Tim Boerner has officially joined the Trucks and Fins community.

Tim Boerner is a skater, filmer and photographer. Skater comes first. Still, the stuff he shoots when he takes a little mid-session break is worth looking at. We’re proud to welcome him.

 

Tell us a quick story about your early skate days.

Always feels a bit awkward to admit it, just like if you met your wife on Tinder, but I got in touch with skateboarding in the early 2000s via a video game. Pretty much instantly after I started playing it, I wanted to try the real thing and grabbed the old shitty board from my cousin’s garage and went out on the street. Looking back the thing felt as if it basically had no bearings - I guess even if you pushed like Vallely you would not get anywhere with this board. Still I was hooked and got myself a slightly less shitty board from the local sports shop. From that point onwards it never stopped - other kids started skating around my area and quickly we had a little crew and collected signatures to convince the mayor of the little village I lived in to build a skatepark. As I never really got into flip tricks, I used to do a lot of oldschool stuff already back then - bonelesses, early grabs, you name it. In the early 2000s the hottest things were kickflip crossfoots and kickflip BS tailslides. I remember another skater complaining to the judges of a small contest I won when I was 14 that what I did was closer to fingerboarding than skateboarding. Since I moved to Hamburg in 2010 I've been 100% committed to bowl and transitions.

Show us a picture you shot that you really like and tell us why.

The picture as such is surely not the best I've taken but it is at my local spot in Hamburg (Fruchtallee Bowl) which is located right next to a retirement home. It’s not just the people living in the retirement home who are regularly passing by, watching us for 10 minutes and walking on, but also lots of other people. For me the picture just shows that skateboarding, even if you have no direct connection to it, is something that people are always impressed by and interested in.

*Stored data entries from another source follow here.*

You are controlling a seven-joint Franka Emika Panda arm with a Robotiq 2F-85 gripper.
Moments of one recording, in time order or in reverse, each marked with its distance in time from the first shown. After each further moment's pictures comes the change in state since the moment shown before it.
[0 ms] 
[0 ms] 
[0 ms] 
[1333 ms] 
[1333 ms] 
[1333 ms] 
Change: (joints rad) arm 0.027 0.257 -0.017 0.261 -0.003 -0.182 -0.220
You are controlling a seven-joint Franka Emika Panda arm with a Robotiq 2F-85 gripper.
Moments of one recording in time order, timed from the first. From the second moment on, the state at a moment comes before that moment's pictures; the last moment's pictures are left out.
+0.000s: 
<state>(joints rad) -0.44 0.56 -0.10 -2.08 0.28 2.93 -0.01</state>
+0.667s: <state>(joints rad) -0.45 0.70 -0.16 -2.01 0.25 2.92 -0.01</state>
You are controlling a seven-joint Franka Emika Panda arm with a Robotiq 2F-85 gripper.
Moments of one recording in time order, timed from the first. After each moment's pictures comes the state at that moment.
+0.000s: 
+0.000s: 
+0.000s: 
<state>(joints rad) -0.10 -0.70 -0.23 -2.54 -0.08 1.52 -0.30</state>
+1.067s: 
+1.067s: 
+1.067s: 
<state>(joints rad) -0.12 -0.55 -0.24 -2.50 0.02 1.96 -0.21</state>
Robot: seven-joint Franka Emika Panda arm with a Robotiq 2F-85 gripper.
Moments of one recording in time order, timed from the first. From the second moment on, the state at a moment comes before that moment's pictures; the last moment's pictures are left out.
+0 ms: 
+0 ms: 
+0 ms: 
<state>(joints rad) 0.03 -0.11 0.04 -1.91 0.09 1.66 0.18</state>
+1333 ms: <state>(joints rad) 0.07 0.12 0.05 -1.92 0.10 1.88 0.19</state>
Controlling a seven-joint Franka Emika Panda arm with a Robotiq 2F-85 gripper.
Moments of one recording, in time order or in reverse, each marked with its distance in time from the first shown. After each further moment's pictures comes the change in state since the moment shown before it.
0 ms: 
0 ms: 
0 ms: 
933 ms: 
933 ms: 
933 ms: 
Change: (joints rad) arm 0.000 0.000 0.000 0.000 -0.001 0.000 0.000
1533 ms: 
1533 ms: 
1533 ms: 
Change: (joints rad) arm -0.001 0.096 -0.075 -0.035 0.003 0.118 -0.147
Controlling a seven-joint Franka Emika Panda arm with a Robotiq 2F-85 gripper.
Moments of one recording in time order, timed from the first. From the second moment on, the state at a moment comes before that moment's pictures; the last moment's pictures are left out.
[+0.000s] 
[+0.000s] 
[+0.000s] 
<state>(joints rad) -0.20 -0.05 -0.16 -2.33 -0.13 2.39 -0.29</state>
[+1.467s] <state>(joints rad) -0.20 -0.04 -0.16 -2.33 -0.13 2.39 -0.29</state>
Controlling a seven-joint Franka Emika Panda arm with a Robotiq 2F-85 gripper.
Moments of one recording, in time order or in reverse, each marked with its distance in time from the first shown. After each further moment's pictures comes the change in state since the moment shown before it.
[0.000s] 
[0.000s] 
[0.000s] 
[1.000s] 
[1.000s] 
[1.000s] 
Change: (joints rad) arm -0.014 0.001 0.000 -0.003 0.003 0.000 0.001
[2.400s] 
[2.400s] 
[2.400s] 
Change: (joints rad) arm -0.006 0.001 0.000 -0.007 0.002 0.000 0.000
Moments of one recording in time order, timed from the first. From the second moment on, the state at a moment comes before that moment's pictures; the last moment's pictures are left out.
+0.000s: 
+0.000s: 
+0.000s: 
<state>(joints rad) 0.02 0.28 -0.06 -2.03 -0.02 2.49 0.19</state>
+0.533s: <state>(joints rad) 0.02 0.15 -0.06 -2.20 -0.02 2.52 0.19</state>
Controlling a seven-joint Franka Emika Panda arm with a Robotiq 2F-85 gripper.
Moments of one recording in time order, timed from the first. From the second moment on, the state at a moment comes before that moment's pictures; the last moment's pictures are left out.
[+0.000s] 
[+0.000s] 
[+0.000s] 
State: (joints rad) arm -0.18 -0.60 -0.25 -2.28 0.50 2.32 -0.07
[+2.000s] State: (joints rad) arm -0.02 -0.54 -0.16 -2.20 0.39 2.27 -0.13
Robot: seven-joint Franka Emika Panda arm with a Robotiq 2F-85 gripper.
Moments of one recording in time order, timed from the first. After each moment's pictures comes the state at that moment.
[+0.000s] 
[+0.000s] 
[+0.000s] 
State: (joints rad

The guy backside grabbing through the frame is David, who also painted the whole bowl with a sick piece of artwork last year (www.david-czinczoll.com).

Which would be your dream photo combination – which skater/trick/spot would you like to capture?

Tough question as there are sooo many possibilities. I found a lot of inspiration in the earlier Blacklabel skate videos and always liked how Chet Childress and Jason Adams have a combination of heavy tricks mixed with lots of creative bullshit in between. So being out with these two guys in a flowpark would surely be a thing I'd love to do and photograph.